Brent crude oil futures climbed above $116 per barrel on Thursday morning, marking an increase of more than 8 percent from the previous close, after a sharp escalation in attacks on key energy infrastructure in the Persian Gulf.
The surge followed Israeli airstrikes on Wednesday that damaged facilities at Iran's South Pars natural gas field, the world's largest, shared with Qatar, as well as the Asaluyeh oil refinery and petrochemical sites on Iran's southern coast. Iran retaliated hours later with missile strikes on Qatar's Ras Laffan Industrial City, home to the world's largest LNG export facility, causing extensive damage and prompting Qatar to suspend production.
Brent crude briefly touched $119 before settling around $116.24, up 5.96 percent on the day and over 58 percent in the past month. West Texas Intermediate crude rose about 1.3 percent to $97.59. Natural gas prices also jumped, with Europe's TTF benchmark up 16.5 percent to 63.7 euros per megawatt-hour and U.S. natural gas gaining 4 percent to $3.19 per million British thermal units.
The attacks heightened fears of widespread supply disruptions, as the Strait of Hormuz remains effectively closed, blocking about 20 percent of global oil shipments. Major Gulf producers have curbed output amid the conflict, which began with U.S.-Israeli strikes on Iran on February 28. Oil prices have risen roughly 50 to 60 percent since then.

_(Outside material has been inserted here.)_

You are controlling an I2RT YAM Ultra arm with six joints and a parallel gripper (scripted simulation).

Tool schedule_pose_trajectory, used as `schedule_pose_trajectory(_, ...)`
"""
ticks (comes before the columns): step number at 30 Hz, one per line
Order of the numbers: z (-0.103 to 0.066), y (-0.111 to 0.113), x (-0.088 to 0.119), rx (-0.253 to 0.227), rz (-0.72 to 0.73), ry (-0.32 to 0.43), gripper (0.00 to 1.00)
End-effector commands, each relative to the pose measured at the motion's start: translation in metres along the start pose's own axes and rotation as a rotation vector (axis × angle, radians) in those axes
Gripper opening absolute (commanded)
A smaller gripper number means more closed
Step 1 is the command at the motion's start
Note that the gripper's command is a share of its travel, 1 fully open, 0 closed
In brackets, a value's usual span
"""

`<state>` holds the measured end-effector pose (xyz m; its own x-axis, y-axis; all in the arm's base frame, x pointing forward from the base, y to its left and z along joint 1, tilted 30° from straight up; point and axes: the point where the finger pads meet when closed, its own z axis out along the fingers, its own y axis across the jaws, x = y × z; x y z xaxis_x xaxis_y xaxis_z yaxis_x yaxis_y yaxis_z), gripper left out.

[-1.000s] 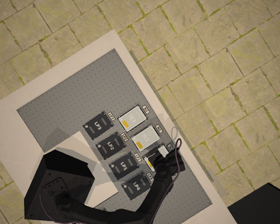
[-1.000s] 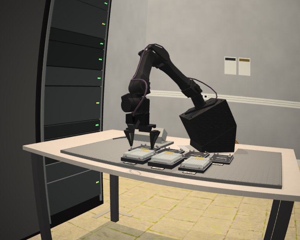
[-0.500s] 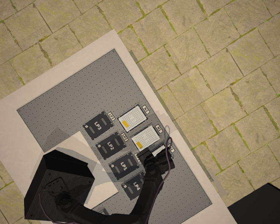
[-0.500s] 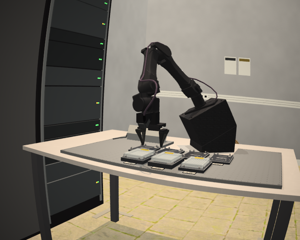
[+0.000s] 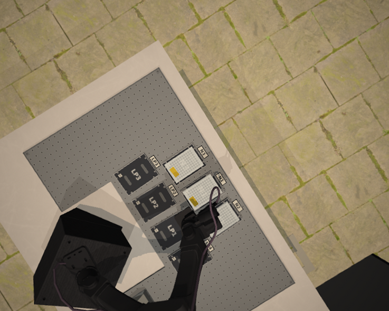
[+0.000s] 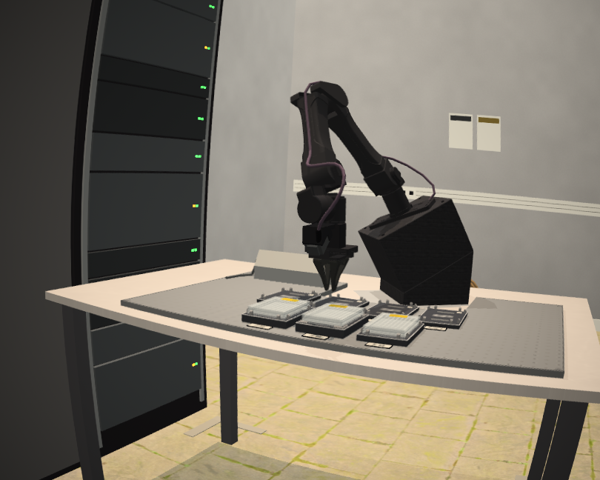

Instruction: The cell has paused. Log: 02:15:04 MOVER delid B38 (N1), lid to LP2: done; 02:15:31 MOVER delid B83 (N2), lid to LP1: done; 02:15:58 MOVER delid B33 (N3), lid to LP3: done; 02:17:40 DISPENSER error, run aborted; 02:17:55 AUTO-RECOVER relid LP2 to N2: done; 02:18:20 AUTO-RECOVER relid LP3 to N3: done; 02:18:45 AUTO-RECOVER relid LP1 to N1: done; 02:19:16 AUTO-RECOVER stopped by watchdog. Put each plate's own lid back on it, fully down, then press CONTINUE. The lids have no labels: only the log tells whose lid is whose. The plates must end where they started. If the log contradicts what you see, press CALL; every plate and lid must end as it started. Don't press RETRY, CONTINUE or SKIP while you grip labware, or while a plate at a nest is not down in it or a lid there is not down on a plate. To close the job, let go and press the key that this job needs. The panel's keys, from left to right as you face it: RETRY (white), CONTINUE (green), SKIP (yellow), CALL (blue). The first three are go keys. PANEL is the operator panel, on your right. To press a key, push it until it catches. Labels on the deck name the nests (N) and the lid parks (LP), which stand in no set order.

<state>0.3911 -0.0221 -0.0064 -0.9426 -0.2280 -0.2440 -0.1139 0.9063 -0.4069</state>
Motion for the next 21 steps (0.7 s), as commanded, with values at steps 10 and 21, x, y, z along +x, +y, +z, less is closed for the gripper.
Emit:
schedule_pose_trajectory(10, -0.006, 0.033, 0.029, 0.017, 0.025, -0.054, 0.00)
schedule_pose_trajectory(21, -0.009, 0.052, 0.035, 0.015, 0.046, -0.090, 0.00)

Qatar's Foreign Ministry described the Iranian attack as a "dangerous escalation" and a "flagrant violation of sovereignty," reserving the right to respond under international law. Iran's army issued evacuation warnings for energy facilities in Saudi Arabia, the United Arab Emirates, and Qatar, citing U.S. military presence.
U.S. President Donald Trump criticized Israel's strike on the South Pars field, stating the U.S. had prior knowledge but urged restraint, and warned that America would "massively blow up" a major Iranian gas field if Iran attacks Qatar again. Trump also temporarily waived the Jones Act to ease domestic transportation of oil and commodities using foreign-flagged vessels.
Analysts warned of further volatility. Tom Kloza of Gulf Oil said prices could go "apocalyptic" if attacks spread beyond the Gulf. Dan Pickering of Pickering Energy Partners noted a shift from supply chain issues to actual production disruptions.
Stock markets fell amid the energy rally, with investors bracing for prolonged disruptions in a region vital to global supplies.